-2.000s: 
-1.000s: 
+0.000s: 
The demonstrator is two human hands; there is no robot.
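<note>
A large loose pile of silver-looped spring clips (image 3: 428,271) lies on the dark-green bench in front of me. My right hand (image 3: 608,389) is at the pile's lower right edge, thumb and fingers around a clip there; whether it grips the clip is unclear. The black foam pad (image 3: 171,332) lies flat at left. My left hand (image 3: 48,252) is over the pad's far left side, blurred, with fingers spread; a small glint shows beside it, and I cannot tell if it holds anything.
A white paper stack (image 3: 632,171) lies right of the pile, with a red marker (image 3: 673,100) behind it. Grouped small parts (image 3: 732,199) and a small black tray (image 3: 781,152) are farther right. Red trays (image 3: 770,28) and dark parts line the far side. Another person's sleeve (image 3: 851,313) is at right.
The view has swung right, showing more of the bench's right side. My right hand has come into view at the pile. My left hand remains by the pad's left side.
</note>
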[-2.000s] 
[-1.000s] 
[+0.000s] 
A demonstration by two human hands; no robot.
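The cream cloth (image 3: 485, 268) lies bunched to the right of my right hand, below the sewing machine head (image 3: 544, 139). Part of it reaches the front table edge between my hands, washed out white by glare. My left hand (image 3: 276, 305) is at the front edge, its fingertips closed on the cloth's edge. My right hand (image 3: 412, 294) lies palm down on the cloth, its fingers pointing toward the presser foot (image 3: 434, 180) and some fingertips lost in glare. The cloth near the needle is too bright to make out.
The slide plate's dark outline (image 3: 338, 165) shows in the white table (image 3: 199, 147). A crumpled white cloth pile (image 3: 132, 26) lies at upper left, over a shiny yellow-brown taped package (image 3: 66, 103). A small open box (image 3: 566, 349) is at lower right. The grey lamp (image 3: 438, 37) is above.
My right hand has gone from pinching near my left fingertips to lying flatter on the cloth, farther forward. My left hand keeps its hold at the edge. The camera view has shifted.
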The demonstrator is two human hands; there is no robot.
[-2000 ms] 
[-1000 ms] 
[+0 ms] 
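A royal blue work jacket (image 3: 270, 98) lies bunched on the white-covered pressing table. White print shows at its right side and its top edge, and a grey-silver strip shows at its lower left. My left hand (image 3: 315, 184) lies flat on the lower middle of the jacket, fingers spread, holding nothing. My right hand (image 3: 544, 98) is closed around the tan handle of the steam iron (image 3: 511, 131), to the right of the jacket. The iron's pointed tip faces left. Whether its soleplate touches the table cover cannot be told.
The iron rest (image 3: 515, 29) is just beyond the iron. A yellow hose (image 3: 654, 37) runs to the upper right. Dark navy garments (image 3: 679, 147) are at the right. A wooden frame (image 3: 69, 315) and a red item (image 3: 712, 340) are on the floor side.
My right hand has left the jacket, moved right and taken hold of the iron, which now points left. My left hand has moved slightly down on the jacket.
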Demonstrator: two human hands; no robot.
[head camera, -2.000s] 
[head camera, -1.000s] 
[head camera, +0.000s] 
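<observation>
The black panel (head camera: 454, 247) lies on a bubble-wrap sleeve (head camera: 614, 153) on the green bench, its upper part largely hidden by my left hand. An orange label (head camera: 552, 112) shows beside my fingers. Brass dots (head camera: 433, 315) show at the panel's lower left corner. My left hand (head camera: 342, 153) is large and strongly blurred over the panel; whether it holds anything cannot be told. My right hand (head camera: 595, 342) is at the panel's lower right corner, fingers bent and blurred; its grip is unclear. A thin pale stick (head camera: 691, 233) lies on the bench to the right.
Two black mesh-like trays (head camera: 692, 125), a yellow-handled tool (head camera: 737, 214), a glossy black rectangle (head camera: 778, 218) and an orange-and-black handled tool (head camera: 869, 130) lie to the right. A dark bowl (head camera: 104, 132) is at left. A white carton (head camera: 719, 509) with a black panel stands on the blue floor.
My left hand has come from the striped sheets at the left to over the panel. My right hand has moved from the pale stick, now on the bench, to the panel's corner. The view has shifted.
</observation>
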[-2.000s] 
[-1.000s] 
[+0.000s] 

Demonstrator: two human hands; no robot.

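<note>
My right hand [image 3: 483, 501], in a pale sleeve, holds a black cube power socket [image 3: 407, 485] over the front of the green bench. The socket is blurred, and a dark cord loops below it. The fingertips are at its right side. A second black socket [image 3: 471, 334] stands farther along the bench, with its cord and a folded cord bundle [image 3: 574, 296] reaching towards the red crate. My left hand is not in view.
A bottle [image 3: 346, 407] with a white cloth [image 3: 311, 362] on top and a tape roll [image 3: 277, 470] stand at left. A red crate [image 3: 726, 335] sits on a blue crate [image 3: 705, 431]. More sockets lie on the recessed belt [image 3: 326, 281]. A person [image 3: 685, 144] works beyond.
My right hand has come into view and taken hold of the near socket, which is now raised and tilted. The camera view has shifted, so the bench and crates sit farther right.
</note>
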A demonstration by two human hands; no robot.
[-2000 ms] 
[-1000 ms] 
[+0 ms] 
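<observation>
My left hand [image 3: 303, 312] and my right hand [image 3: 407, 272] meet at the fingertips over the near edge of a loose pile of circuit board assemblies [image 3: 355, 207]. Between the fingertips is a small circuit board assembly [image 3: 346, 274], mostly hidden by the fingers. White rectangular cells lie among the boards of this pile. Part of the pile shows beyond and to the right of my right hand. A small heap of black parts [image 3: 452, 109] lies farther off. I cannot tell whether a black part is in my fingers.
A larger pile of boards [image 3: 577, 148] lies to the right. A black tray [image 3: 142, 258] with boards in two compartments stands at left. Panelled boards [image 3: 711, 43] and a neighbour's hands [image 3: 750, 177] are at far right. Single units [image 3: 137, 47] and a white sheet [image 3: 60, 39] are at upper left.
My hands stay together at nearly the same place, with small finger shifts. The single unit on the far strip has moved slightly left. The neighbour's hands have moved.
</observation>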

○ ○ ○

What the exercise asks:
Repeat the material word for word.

Answer for the task:
-2.000s: 
-1.000s: 
+0.000s: 
The demonstrator is two human hands; there is no robot.
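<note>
A large loose pile of silver-looped spring clips (image 3: 428,271) lies on the dark-green bench in front of me. My right hand (image 3: 608,389) is at the pile's lower right edge, thumb and fingers around a clip there; whether it grips the clip is unclear. The black foam pad (image 3: 171,332) lies flat at left. My left hand (image 3: 48,252) is over the pad's far left side, blurred, with fingers spread; a small glint shows beside it, and I cannot tell if it holds anything.
A white paper stack (image 3: 632,171) lies right of the pile, with a red marker (image 3: 673,100) behind it. Grouped small parts (image 3: 732,199) and a small black tray (image 3: 781,152) are farther right. Red trays (image 3: 770,28) and dark parts line the far side. Another person's sleeve (image 3: 851,313) is at right.
The view has swung right, showing more of the bench's right side. My right hand has come into view at the pile. My left hand remains by the pad's left side.
</note>
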[-2.000s] 
[-1.000s] 
[+0.000s] 
A demonstration by two human hands; no robot.
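The cream cloth (image 3: 485, 268) lies bunched to the right of my right hand, below the sewing machine head (image 3: 544, 139). Part of it reaches the front table edge between my hands, washed out white by glare. My left hand (image 3: 276, 305) is at the front edge, its fingertips closed on the cloth's edge. My right hand (image 3: 412, 294) lies palm down on the cloth, its fingers pointing toward the presser foot (image 3: 434, 180) and some fingertips lost in glare. The cloth near the needle is too bright to make out.
The slide plate's dark outline (image 3: 338, 165) shows in the white table (image 3: 199, 147). A crumpled white cloth pile (image 3: 132, 26) lies at upper left, over a shiny yellow-brown taped package (image 3: 66, 103). A small open box (image 3: 566, 349) is at lower right. The grey lamp (image 3: 438, 37) is above.
My right hand has gone from pinching near my left fingertips to lying flatter on the cloth, farther forward. My left hand keeps its hold at the edge. The camera view has shifted.
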The demonstrator is two human hands; there is no robot.
[-2000 ms] 
[-1000 ms] 
[+0 ms] 
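A royal blue work jacket (image 3: 270, 98) lies bunched on the white-covered pressing table. White print shows at its right side and its top edge, and a grey-silver strip shows at its lower left. My left hand (image 3: 315, 184) lies flat on the lower middle of the jacket, fingers spread, holding nothing. My right hand (image 3: 544, 98) is closed around the tan handle of the steam iron (image 3: 511, 131), to the right of the jacket. The iron's pointed tip faces left. Whether its soleplate touches the table cover cannot be told.
The iron rest (image 3: 515, 29) is just beyond the iron. A yellow hose (image 3: 654, 37) runs to the upper right. Dark navy garments (image 3: 679, 147) are at the right. A wooden frame (image 3: 69, 315) and a red item (image 3: 712, 340) are on the floor side.
My right hand has left the jacket, moved right and taken hold of the iron, which now points left. My left hand has moved slightly down on the jacket.
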Demonstrator: two human hands; no robot.
[head camera, -2.000s] 
[head camera, -1.000s] 
[head camera, +0.000s] 
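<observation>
The black panel (head camera: 454, 247) lies on a bubble-wrap sleeve (head camera: 614, 153) on the green bench, its upper part largely hidden by my left hand. An orange label (head camera: 552, 112) shows beside my fingers. Brass dots (head camera: 433, 315) show at the panel's lower left corner. My left hand (head camera: 342, 153) is large and strongly blurred over the panel; whether it holds anything cannot be told. My right hand (head camera: 595, 342) is at the panel's lower right corner, fingers bent and blurred; its grip is unclear. A thin pale stick (head camera: 691, 233) lies on the bench to the right.
Two black mesh-like trays (head camera: 692, 125), a yellow-handled tool (head camera: 737, 214), a glossy black rectangle (head camera: 778, 218) and an orange-and-black handled tool (head camera: 869, 130) lie to the right. A dark bowl (head camera: 104, 132) is at left. A white carton (head camera: 719, 509) with a black panel stands on the blue floor.
My left hand has come from the striped sheets at the left to over the panel. My right hand has moved from the pale stick, now on the bench, to the panel's corner. The view has shifted.
</observation>
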[-2.000s] 
[-1.000s] 
[+0.000s] 

Demonstrator: two human hands; no robot.

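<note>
My right hand [image 3: 483, 501], in a pale sleeve, holds a black cube power socket [image 3: 407, 485] over the front of the green bench. The socket is blurred, and a dark cord loops below it. The fingertips are at its right side. A second black socket [image 3: 471, 334] stands farther along the bench, with its cord and a folded cord bundle [image 3: 574, 296] reaching towards the red crate. My left hand is not in view.
A bottle [image 3: 346, 407] with a white cloth [image 3: 311, 362] on top and a tape roll [image 3: 277, 470] stand at left. A red crate [image 3: 726, 335] sits on a blue crate [image 3: 705, 431]. More sockets lie on the recessed belt [image 3: 326, 281]. A person [image 3: 685, 144] works beyond.
My right hand has come into view and taken hold of the near socket, which is now raised and tilted. The camera view has shifted, so the bench and crates sit farther right.
</note>
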A demonstration by two human hands; no robot.
[-2000 ms] 
[-1000 ms] 
[+0 ms] 
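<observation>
My left hand [image 3: 303, 312] and my right hand [image 3: 407, 272] meet at the fingertips over the near edge of a loose pile of circuit board assemblies [image 3: 355, 207]. Between the fingertips is a small circuit board assembly [image 3: 346, 274], mostly hidden by the fingers. White rectangular cells lie among the boards of this pile. Part of the pile shows beyond and to the right of my right hand. A small heap of black parts [image 3: 452, 109] lies farther off. I cannot tell whether a black part is in my fingers.
A larger pile of boards [image 3: 577, 148] lies to the right. A black tray [image 3: 142, 258] with boards in two compartments stands at left. Panelled boards [image 3: 711, 43] and a neighbour's hands [image 3: 750, 177] are at far right. Single units [image 3: 137, 47] and a white sheet [image 3: 60, 39] are at upper left.
My hands stay together at nearly the same place, with small finger shifts. The single unit on the far strip has moved slightly left. The neighbour's hands have moved.
</observation>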

What was requested is fully covered by this answer.